(Activity)
Copy out every line holding the string "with" from the records below.

[Collected data entries]
>>>>>

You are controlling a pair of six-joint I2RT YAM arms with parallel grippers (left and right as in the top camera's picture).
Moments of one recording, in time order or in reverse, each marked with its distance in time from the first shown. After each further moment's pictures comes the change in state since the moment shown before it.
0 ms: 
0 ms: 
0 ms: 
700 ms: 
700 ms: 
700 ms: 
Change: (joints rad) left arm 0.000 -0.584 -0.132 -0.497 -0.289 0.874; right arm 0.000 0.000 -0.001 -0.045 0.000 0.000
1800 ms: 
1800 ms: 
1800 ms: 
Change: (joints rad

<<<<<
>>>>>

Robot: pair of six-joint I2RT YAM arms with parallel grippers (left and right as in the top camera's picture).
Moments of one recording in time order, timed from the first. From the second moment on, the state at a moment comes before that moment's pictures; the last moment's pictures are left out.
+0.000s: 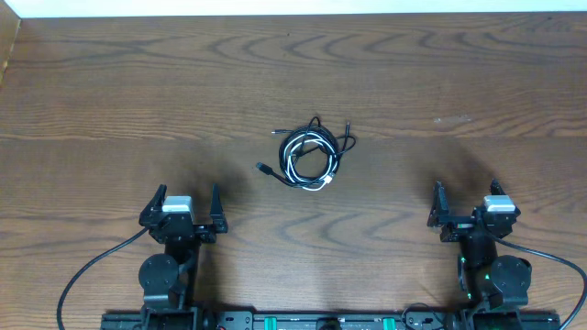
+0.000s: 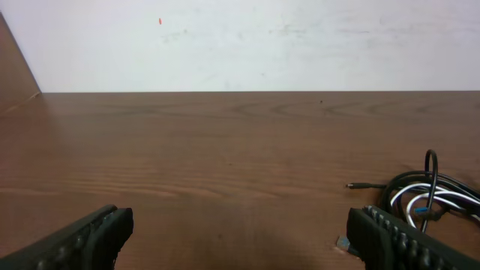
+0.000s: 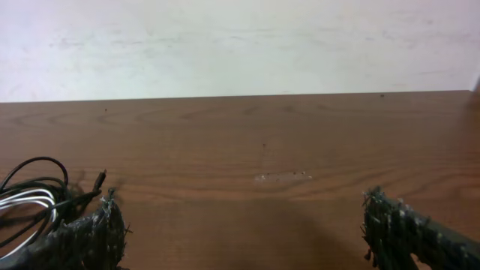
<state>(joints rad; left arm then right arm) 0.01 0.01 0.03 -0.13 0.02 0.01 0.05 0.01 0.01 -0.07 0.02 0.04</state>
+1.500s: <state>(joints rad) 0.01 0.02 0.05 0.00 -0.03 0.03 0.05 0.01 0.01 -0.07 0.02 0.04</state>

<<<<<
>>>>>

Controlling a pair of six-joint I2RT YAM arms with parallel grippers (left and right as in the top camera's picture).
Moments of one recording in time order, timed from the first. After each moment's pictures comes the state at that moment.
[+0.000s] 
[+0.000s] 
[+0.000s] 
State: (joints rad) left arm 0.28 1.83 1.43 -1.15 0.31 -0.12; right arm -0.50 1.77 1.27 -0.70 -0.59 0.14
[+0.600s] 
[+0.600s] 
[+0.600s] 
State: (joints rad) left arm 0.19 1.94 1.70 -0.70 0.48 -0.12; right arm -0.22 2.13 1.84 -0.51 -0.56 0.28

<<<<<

(Response)
You are controlling a pair of six-joint I2RT YAM arms with parallel grippers (left and right as in the top camera's picture).
Moments of one recording, in time order or in reverse, each marked with its distance in time from the first shown. After each further moment's pictures comes the change in state since the moment shown before it.
Robot: pair of six-joint I2RT YAM arms with parallel grippers (left and right as in the top camera's picture).
Controlling a pair of six-joint I2RT YAM arms with parallel grippers (left and right as in the top camera's picture).

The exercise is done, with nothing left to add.